Ditambahkannya, jangan sampai pendekatan keamanan yang terlalu kaku dan represif justru akan melukai perasaan masyarakat yang sedang berduka akibat bencana banjir di Aceh. 

Karena itu, Haji Uma meminta agar aparat keamanan, terutama TNI agar lebih mengedepankan upaya persuasif atas aksi masyarakat sipil terkait bendera Bulan Bintang. 

Lebih lanjut ia juga menekankan, upaya bagi kemanusiaan menjadi prioritas utama dan fokus semua pihak seharusnya tertuju pada distribusi bantuan dan pemulihan kondisi warga yang masih terisolasi atau kehilangan tempat tinggal di wilayah yang terdampak. 

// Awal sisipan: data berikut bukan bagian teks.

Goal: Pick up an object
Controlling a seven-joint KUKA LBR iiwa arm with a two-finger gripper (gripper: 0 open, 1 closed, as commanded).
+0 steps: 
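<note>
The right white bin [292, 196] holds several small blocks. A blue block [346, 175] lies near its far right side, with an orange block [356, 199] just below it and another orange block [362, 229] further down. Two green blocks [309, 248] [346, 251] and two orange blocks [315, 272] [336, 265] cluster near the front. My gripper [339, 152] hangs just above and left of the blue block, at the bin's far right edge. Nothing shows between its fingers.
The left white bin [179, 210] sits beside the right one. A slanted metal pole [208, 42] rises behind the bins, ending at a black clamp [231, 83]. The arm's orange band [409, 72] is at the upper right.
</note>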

Baca juga: Listrik Belum Pulih, Kemendagri Distribusikan Genset ke Lokasi Banjir di Pantee Bidari Aceh Timur

"Kita meminta agar pendekatan persuasif, dialogis dan edukatif lebih dikedepankan terhadap adanya simbol-simbol sensitif tanpa perlu tindakan represif berlebihan,”

“Karena suasana yang kondusif sangat dibutuhkan sehingga bantuan bagi korban dapat tersalurkan dengan lancar dimasa tanggap darurat serta masa rehab/rekon kedepannya", kata Haji Uma. 

Haji Uma juga mengajak seluruh elemen masyarakat di Aceh untuk tetap fokus pada solidaritas sosial. 

Ia berharap polemik mengenai bendera tidak menghambat semangat gotong-royong yang tengah terbangun kuat untuk membantu para korban banjir.

"Mari kita tunjukkan bahwa fokus utama kita adalah keselamatan nyawa dan meringankan beban saudara-saudara kita,”

“Saya yakin dengan komunikasi yang baik, semua kesalahpahaman di lapangan bisa diselesaikan tanpa kekerasan," pungkasnya.

Sementara itu TNI membantah melakukan kekerasan terhadap warga Aceh. 

Pusat Penerangan TNI menyayangkan beredarnya video/konten yang memuat narasi tidak benar dan mendiskreditkan institusi TNI. 

Informasi tersebut tidak sesuai dengan fakta di lapangan dan berpotensi menyesatkan publik. 

TNI menjelaskan bahwa peristiwa tersebut benar terjadi, bermula pada tgl  25 Desember 2025 pagi, berlanjut sampai tgl 26 Dini hari di  Kota Lhokseumawe.

Disebutkan setika sekelompok masyarakat berkumpul, konvoi dan melaksanakan aksi demo,  dan sebagian mengibarkan bendera bulan bintang yang identik dengan simbol GAM, disertai teriakan yang berpotensi memancing reaksi publik serta mengganggu ketertiban umum, khususnya di tengah upaya pemulihan Aceh pascabencana.

TNI mengaku mengutamakan langkah persuasif dengan menghimbau agar aksi dihentikan dan bendera diserahkan. 

Namun karena imbauan tersebut tidak diindahkan, aparat melakukan pembubaran secara terukur dengan mengamankan bendera guna mencegah eskalasi situasi.

Diketahui banjir Sumatra akhir bulan November 2025 lalu menerjang tiga provinsi di Sumatra yakni Aceh, Sumatra Barat, dan Sumatra Utara. 

Banjir tersebut membuat lebih dari 1000 orang tewas dan akses transportasi terputus. 

Wilayah Aceh menjadi salah satu wilayah yang terisolasi karena banyaknya infrastruktur rusak. 

Bahkan kondisi Aceh Tamiang sempat menjadi sorotan oleh media asing dan disebut kota zombie karena masyarakat tidak memiliki akses makanan dan kebutuhan pokok. 

Selain itu tercatat pengungsi terbanyak tercatat di Aceh Utara dengan 166.900 orang, disusul Aceh Tamiang sebanyak 150.500 pengungsi, serta Kabupaten Gayo Lues dengan 33.800 orang pengungsi.